Bilkent University researchers have developed an innovative technique to enable the controlled fabrication of nanostructures within a silicon wafer with unprecedented control.
The research, published in Nature Communications, describes how the team overcame complex optical effects and diffraction limits of lasers by employing a special laser pulse. Created using spatial light modulation, the laser pulse avoids the optical scattering effects that have so far hindered precision energy deposition.
"Our approach is based on localizing the energy of the laser pulse within a semiconductor material to an extremely small volume, such that one can exploit emergent field enhancement effects analogous to those in plasmonics. This leads to sub-wavelength and multi-dimensional control directly inside the material," explained Prof. Tokel. "We can now fabricate nanophotonic elements buried in silicon, such as nanogratings with high diffraction efficiency and even spectral control."

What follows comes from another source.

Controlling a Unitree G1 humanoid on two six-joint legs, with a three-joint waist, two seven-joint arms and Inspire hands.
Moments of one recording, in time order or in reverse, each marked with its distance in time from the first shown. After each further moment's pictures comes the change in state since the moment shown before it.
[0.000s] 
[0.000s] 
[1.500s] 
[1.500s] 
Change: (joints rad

The technique developed by the team could have a significant impact on the development of nano-scale systems with unique architectures. "Our findings introduce a new fabrication paradigm for silicon," said Prof. Tokel, "The ability to fabricate at the nano-scale directly inside silicon opens up a new regime, toward further integration and advanced photonics. We can now start asking whether complete three-dimensional nano-fabrication in silicon is possible. Our study is the first step in that direction."